Figure 1. Sliding window
An anomaly function builds an internal catalog of patterns from the segments it captures. The function uses these patterns to match each segment to an existing pattern. For example, the KMeansAnomalyScore
function groups similar patterns
into categories over time. Then, for each new window, the function finds the closest pattern from its catalog. It subtracts the window signal from the category signal. The result is a noisy signal. The function has some built-in maximum and minimum
values based on a normal distribution. If any part of the noisy signal is outside of the normal levels, an anomaly is detected.
Table 1 displays a typical window size and minimum window size for each function. It also displays the minimum number of data points that are required to support the typical window size.
Anomaly function | Typical window size | Minimum window size | Minimum number of data points |
---|---|---|---|
FFTbasedGeneralizedAnomalyScore | 12 | 3 | 24 |
GeneralizedAnomalyScore | 12 | 6 | 24 |
KMeansAnomalyScore | 12 | 1 | 24 |
NoDataAnomalyScore | 12 | 6 | 24 |
SpectralAnomalyScore | 12 | 6 | 24 |
SaliencybasedGeneralizedAnomalyScore | 12 | 6 | 24 |
MatrixProfileAnomalyScore | 12 | 6 | 24 |
Cap the window size to the typical window size values. A small window size is preferable because you gather more patterns for analysis. However, if the volume of data points is small, the anomaly detector might not have enough data points to perform the analysis. For example, if you run a KmeansAnomalyScore function with only 12 data points and you set a window size of 12, the function has one segment of data points and nothing to compare this window to.
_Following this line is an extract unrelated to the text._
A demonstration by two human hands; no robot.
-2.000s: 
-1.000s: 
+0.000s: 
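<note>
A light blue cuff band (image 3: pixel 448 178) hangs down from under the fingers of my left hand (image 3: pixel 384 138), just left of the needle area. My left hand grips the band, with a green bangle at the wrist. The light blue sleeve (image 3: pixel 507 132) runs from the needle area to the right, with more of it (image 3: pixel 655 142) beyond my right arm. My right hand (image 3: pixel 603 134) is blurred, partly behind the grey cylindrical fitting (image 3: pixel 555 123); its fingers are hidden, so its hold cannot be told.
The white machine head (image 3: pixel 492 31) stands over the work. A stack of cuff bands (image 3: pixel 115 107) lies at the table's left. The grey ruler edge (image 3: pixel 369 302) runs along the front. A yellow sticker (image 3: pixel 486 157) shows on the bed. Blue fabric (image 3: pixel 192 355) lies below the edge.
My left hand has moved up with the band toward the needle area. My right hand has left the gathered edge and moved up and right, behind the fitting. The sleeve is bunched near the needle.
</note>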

A minimum number of data points must be available in a pipeline run for the anomaly detectors to work effectively. As a rule, the minimum number of data points per signal or pipeline run is to have at least twice the window size (see Table 1).
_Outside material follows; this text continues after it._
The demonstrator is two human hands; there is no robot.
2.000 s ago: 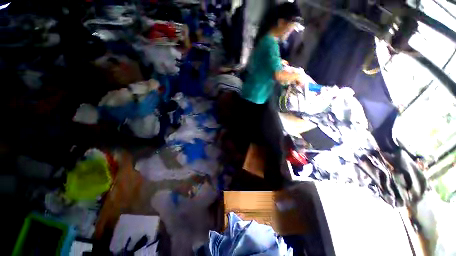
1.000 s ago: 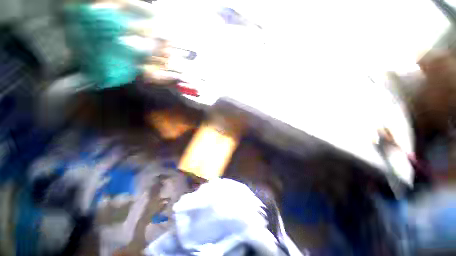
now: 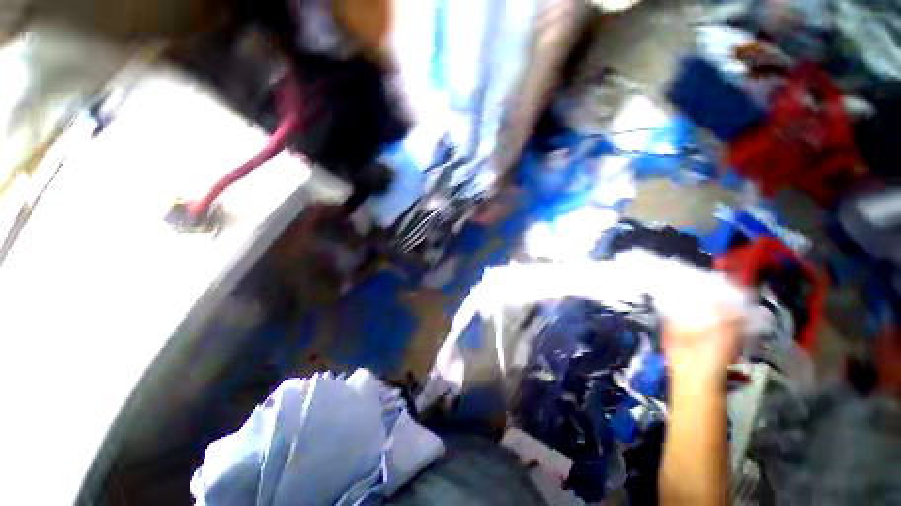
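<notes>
A bundle of pale blue-white cut pieces [image 3: 306,445] shows at the lower left, fanned out against my body. My left hand is not in view. My right forearm reaches up from the bottom right, and my right hand [image 3: 703,301] is blurred and overexposed at the white rim of a sack or cloth [image 3: 583,279]. The hand merges with the white, so its fingers and grip cannot be told. Dark blue scraps [image 3: 583,380] lie inside or beneath this white rim.
A long white table [image 3: 128,267] runs along the left, with a dark reddish cord [image 3: 259,158] across its end. Blue and white cloth scraps [image 3: 573,198] cover the floor ahead. Red cloth [image 3: 800,138] lies at the upper right. Striped pale cloth [image 3: 459,79] shows at the top.
The view has swung round, so the table is now at the left and the person in green is gone from view. My right arm has come into view. The bundle now shows further left.
</notes>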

For an understanding of the impact that window size has on computational complexity, see Computational complexity of anomaly models.
Before you define the scheduling criteria for an anomaly function, identify the number of data points you expect for each pipeline run. The size of a pipeline run is determine by these factors:
Example:
Your devices are sending events roughly every 5 seconds. You schedule an anomaly function to run every 5 minutes as part of a pipeline run. You do not include historical data in your analysis. The pipeline for your device type typically completes within 5 minutes so no delay in the start of the next pipeline. The signal has approximately 60 data points. If the signal has 60 data points and the window size is 10, the anomaly function breaks the signal into 50 sliding windows.
Table 2 provides some guidance on how to set window size and configure the schedule parameters for anomaly functions based on the frequency of your data:
Data frequency | Window size | Historical data | Schedule: Critical data |
Schedule: Non-critical data |
---|---|---|---|---|
1 event per day | 12 data points | Last 24 days of data | Run once a day | Run every 12 days |
1 event per hour | 12 data points | Last 24 hours of data | Run once an hour | Run every 12 hours |
1 event per 5 min | 12 data points | Last 2 hours of data | Run every 5 minutes | Run every 60 minutes |
1 event per min | 12 data points | Last 1 hour of data | Run every 5 minutes | Run every 12 minutes |
Verify that the parameters you specify for anomaly models work well in your environment.